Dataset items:
▼

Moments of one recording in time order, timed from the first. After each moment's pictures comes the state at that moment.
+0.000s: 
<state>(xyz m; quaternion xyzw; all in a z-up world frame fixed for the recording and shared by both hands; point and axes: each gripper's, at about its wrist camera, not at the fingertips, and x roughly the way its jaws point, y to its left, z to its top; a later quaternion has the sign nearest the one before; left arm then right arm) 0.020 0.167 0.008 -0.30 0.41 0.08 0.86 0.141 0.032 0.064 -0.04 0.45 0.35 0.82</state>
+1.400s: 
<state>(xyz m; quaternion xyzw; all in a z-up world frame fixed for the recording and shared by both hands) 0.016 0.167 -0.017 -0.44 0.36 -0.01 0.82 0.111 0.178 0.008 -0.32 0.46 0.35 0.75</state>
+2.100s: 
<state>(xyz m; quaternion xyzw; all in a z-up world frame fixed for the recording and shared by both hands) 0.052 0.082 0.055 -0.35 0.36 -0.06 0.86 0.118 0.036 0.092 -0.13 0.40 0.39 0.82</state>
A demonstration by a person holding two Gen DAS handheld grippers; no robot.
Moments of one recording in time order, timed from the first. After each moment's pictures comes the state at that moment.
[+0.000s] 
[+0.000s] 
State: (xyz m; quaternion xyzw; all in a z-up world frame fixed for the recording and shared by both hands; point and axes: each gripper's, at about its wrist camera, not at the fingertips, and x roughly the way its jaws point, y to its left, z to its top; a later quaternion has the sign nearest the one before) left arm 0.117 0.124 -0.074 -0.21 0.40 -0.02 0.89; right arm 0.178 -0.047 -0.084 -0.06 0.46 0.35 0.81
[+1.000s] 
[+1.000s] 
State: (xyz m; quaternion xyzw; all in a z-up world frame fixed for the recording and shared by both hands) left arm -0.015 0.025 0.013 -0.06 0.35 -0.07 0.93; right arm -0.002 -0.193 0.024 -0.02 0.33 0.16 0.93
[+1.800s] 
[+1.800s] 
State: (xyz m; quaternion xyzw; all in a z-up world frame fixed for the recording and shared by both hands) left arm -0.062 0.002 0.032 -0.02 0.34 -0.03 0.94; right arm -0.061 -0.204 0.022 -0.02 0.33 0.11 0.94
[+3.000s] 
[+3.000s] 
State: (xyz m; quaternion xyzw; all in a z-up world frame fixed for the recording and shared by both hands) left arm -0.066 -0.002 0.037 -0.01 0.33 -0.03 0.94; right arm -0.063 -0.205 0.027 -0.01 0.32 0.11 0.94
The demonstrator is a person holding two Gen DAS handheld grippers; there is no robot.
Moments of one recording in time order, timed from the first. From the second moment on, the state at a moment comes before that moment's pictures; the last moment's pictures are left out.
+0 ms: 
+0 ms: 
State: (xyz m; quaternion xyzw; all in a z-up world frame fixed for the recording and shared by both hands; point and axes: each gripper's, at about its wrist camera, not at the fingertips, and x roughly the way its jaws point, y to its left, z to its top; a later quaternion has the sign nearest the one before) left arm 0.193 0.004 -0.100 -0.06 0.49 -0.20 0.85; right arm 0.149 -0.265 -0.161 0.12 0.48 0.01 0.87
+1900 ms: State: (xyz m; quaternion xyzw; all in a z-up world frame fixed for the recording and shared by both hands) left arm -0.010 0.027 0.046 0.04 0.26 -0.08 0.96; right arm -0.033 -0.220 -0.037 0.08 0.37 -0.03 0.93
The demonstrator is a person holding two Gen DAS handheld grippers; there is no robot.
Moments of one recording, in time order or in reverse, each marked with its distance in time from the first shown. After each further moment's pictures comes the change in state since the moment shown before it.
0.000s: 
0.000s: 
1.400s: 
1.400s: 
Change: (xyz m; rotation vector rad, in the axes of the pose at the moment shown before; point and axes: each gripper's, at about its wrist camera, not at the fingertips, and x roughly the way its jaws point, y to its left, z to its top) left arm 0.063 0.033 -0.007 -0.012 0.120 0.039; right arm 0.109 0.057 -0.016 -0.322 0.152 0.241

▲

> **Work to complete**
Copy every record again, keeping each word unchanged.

> **The answer**
Moments of one recording in time order, timed from the first. After each moment's pictures comes the state at that moment.
+0.000s: 
<state>(xyz m; quaternion xyzw; all in a z-up world frame fixed for the recording and shared by both hands; point and axes: each gripper's, at about its wrist camera, not at the fingertips, and x roughly the way its jaws point, y to its left, z to its top; a later quaternion has the sign nearest the one before; left arm then right arm) 0.020 0.167 0.008 -0.30 0.41 0.08 0.86 0.141 0.032 0.064 -0.04 0.45 0.35 0.82</state>
+1.400s: 
<state>(xyz m; quaternion xyzw; all in a z-up world frame fixed for the recording and shared by both hands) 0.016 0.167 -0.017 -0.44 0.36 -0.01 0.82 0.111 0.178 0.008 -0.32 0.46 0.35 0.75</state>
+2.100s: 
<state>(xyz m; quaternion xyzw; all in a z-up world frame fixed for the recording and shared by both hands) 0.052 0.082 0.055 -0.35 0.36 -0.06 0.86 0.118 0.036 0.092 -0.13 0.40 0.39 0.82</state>
A demonstration by a person holding two Gen DAS handheld grippers; no robot.
Moments of one recording in time order, timed from the first. After each moment's pictures comes the state at that moment.
[+0.000s] 
[+0.000s] 
State: (xyz m; quaternion xyzw; all in a z-up world frame fixed for the recording and shared by both hands; point and axes: each gripper's, at about its wrist camera, not at the fingertips, and x roughly the way its jaws point, y to its left, z to its top; a later quaternion has the sign nearest the one before) left arm 0.117 0.124 -0.074 -0.21 0.40 -0.02 0.89; right arm 0.178 -0.047 -0.084 -0.06 0.46 0.35 0.81
[+1.000s] 
[+1.000s] 
State: (xyz m; quaternion xyzw; all in a z-up world frame fixed for the recording and shared by both hands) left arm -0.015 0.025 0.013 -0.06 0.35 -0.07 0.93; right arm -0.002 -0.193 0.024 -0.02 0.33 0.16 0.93
[+1.800s] 
[+1.800s] 
State: (xyz m; quaternion xyzw; all in a z-up world frame fixed for the recording and shared by both hands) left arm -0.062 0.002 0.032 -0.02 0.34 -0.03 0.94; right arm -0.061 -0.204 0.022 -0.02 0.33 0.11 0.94
[+3.000s] 
[+3.000s] 
State: (xyz m; quaternion xyzw; all in a z-up world frame fixed for the recording and shared by both hands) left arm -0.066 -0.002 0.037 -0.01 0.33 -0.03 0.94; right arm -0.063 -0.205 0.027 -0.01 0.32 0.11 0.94
The demonstrator is a person holding two Gen DAS handheld grippers; there is no robot.
Moments of one recording in time order, timed from the first. From the second moment on, the state at a moment comes before that moment's pictures; the last moment's pictures are left out.
+0 ms: 
+0 ms: 
State: (xyz m; quaternion xyzw; all in a z-up world frame fixed for the recording and shared by both hands; point and axes: each gripper's, at about its wrist camera, not at the fingertips, and x roughly the way its jaws point, y to its left, z to its top; a later quaternion has the sign nearest the one before) left arm 0.193 0.004 -0.100 -0.06 0.49 -0.20 0.85; right arm 0.149 -0.265 -0.161 0.12 0.48 0.01 0.87
+1900 ms: State: (xyz m; quaternion xyzw; all in a z-up world frame fixed for the recording and shared by both hands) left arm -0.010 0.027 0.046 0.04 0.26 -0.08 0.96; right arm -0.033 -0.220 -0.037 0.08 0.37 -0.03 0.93
The demonstrator is a person holding two Gen DAS handheld grippers; there is no robot.
Moments of one recording, in time order or in reverse, each marked with its distance in time from the first shown. After each further moment's pictures comes the change in state since the moment shown before it.
0.000s: 
0.000s: 
1.400s: 
1.400s: 
Change: (xyz m; rotation vector rad, in the axes of the pose at the moment shown before; point and axes: each gripper's, at about its wrist camera, not at the fingertips, and x roughly the way its jaws point, y to its left, z to its top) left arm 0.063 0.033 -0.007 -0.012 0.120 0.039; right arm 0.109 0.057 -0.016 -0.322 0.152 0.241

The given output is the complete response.